Литмир - Электронная Библиотека
Содержание  
A
A

Здесь форма глубоко отражает содержание: возможно, ключевым тезисом «Братьев Карамазовых» является утверждение о том, что каждый сотворенный человек свободен и, следовательно, обладает священным достоинством. Уважение Достоевского к свободе своих героев аналогично уважению Бога к свободе человека. Учитывая, что человек сотворен как imago Dei, неотъемлемой частью его личности является свобода. Великий инквизитор отвергает «муки», которыми зачастую сопровождалась человеческая свобода, и настаивает на том, что «дар» Христа слишком велик для обычного человека: «Уважая его менее, менее бы от него и потребовал, а это было бы ближе к любви, ибо легче была бы ноша его» [Достоевский 1972–1990, 14: 233]. Христос не пытается оправдываться. Он просто безмолвно слушает и на прощание ласково целует старика. Христос демонстрирует уважение к личности инквизитора, который, в конце концов, настоял на том, чтобы Христос «молчал» [Достоевский 1972–1990, 14: 228]80. Аналогичным образом, деятельная любовь, пример которой демонстрируют Зосима и Алеша, уважает свободу тех, кто ищет у них совета. Полифоническое авторство Достоевского уважает свободу и сложность созданных им героев. Повторения или воспроизведения этой схемы – кенотического нисхождения и восхождения Христа – рождают явление, которое Робин Фойер Миллер называет «романом созвучий»: «Сама созвучность или взаимосвязь частей “Братьев Карамазовых” становится для читателя его личной путеводной нитью, ведущей его через лабиринт событий и идей. <…> Персонажи, фрагменты сюжета, фрагменты времени – все это перекликается и отзывается эхом в неожиданных местах и неожиданными способами» [Miller 2008: 13]81. Подобные созвучия придают роману формальную красоту и поддерживают в нем ощущение тайны. В следующей главе я обращусь к пониманию Достоевским красоты и к тому, как ее иконические проявления призывают героев романа к нравственному преображению и покаянию.

Глава 2

Красота и преображение

Еще в начале романа Митя признается Алеше: «…я всегда это стихотворение [Шиллера] о Церере и о человеке читал. Исправляло оно меня? Никогда!» [Достоевский 1972–1990, 14: 99]. Однако если вчитаться в этот эпизод более внимательно, то мы увидим в нем признаки исправления Мити. Его исповедь – далее в ней он опирается на Гете – переходит в молитву, он склоняет голову перед Богом: «Пусть я проклят, пусть я низок и подл, но пусть и я целую край той ризы, в которую облекается Бог мой; пусть я иду в то же самое время вслед за чертом, но я все-таки и Твой сын, Господи, и люблю Тебя, и ощущаю радость, без которой нельзя миру стоять и быть» [Достоевский 1972–1990, 14: 99]. Красота поэзии стимулирует в Мите жажду метанойи*, а также побуждает его признать, что он не утратил способности радоваться. Об этом хорошо сказал Роберт Луис Джексон: «Именно в его остро ощущаемом чувстве бесчестья, <…> в моральном отчаянии [Мити], вызванном тем, что он обнаруживает в себе и в человеке, кроется мера возможности перемен» [Jackson 1978: 64]. Встреча Мити с красотой поэзии – и идеалом, на который она указывает, – вызывает в нем чувство греховности и еще не оформившуюся решимость измениться. «Проявляемый интерес к прекрасному – всего лишь пустые слова, если они не сопровождаются ощущением божественного призыва изменить свою жизнь» [Balthasar 1989: 107]. Митя чувствует этот призыв, которому он к концу романа придаст нравственную и духовную форму, поскольку «осознание нового человека внутри себя сопровождается [у него] эстетическим осознанием себя как “образа и подобия Божьего”» [Jackson 1978: 65].
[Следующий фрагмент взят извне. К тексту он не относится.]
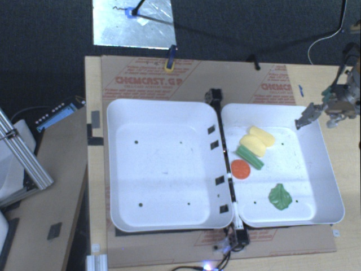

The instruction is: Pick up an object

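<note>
The right bin (pixel 330 176) holds a yellow lumpy piece (pixel 258 140), a green stick (pixel 250 157) lying against it, an orange-red disc (pixel 241 169) just below, and a green leafy piece (pixel 280 196) nearer the front. My gripper (pixel 314 122) hovers over the far right corner of this bin, well to the right of the yellow piece. Its fingers stand open with nothing between them.
The left bin (pixel 121 114) sits beside the right one, joined by a black-clipped divider (pixel 223 151). A yellow-blue clamp (pixel 170 61) stands at the cardboard's far edge. A foil sheet (pixel 133 14) lies beyond it. A white cable (pixel 324 38) hangs at the upper right.
</note>
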`<state>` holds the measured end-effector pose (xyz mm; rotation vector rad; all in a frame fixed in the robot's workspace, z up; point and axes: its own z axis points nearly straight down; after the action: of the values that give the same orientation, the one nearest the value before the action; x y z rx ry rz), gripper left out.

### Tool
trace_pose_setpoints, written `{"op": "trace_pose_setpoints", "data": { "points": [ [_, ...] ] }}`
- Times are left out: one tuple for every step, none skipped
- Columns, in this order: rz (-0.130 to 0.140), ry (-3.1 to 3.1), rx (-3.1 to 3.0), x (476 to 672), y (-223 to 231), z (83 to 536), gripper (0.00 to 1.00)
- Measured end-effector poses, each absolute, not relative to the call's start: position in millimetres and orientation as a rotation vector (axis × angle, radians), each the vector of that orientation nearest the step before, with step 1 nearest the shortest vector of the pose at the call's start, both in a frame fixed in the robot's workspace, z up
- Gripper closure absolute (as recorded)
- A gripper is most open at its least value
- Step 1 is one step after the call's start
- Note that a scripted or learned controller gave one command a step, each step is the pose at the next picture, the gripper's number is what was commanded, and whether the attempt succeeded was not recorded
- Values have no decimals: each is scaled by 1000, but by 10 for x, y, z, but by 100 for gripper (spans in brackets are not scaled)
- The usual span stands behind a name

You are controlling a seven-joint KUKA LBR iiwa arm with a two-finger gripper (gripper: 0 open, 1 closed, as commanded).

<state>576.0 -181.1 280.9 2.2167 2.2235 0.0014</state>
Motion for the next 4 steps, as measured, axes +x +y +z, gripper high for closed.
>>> {"op": "trace_pose_setpoints", "data": {
  "points": [
    [5,2225,2210,5770,-1811,2925,100],
    [2,2247,2208,5686,-374,2257,100],
    [3,2230,2211,6074,0,1826,100],
    [9,2228,2210,6536,396,1854,100]
  ]
}}
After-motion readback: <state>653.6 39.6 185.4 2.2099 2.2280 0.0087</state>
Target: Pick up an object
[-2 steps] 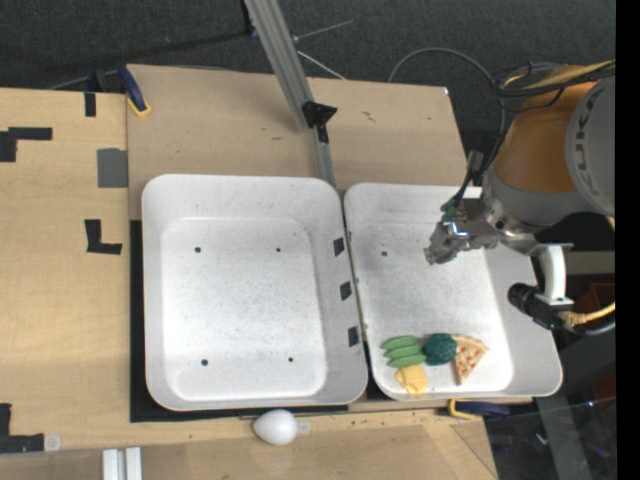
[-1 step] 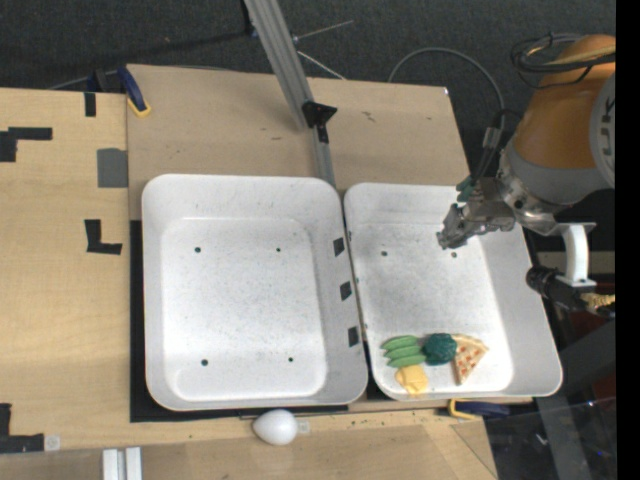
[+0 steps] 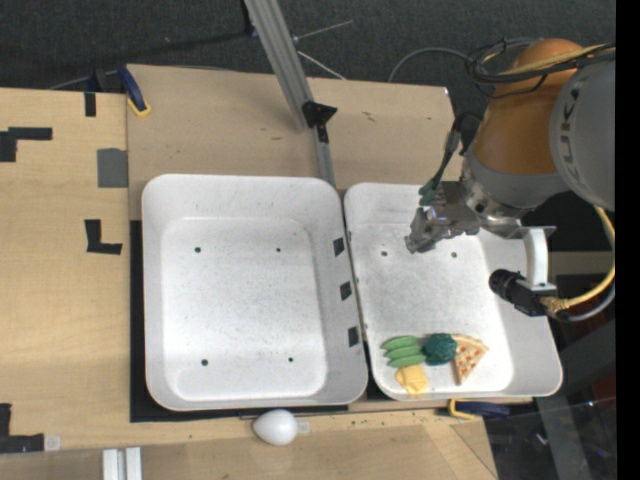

Митя сталкивается со многими проблемами, и одну из них можно обнаружить как раз в том, как он разделяет красоту на два «идеала» – один божественный, другой дьявольский. Он хочет, чтобы человеческая личность была более «ограничена» в своих возможностях, но для достижения этой цели отделяет плоть от духа и тем самым искажает свое понимание аналогового потенциала красоты. В частности, он еще не осознает освящающего потенциала в своей страсти к Грушеньке:

Красота – это страшная и ужасная вещь! <…> Перенести я притом не могу, что иной, высший даже сердцем человек и с умом высоким, начинает с идеала Мадонны, а кончает идеалом содомским. Еще страшнее, кто уже с идеалом содомским в душе не отрицает и идеала Мадонны, и горит от него сердце его и воистину, воистину горит, как и в юные беспорочные годы [Достоевский 1972–1990, 14: 100].

Митя справедливо сохраняет идеал Марии, Богородицы, благодаря доброй воле которой стало возможным Воплощение. Однако его эмоциональное «или/или» отделяет праведную рецептивность, образцом которой была Мария – «…да будет Мне по слову твоему» (Лк. 1:38), – от человеческого эроса. Он представляет себе внутреннюю войну, в которой духовная красота (представленная Богом) борется с красотой плотской формы (представленной дьяволом): «Ужасно то, что красота есть не только страшная, но и таинственная вещь. Тут дьявол с Богом борется, а поле битвы – сердца людей» [Достоевский 1972–1990, 14: 100].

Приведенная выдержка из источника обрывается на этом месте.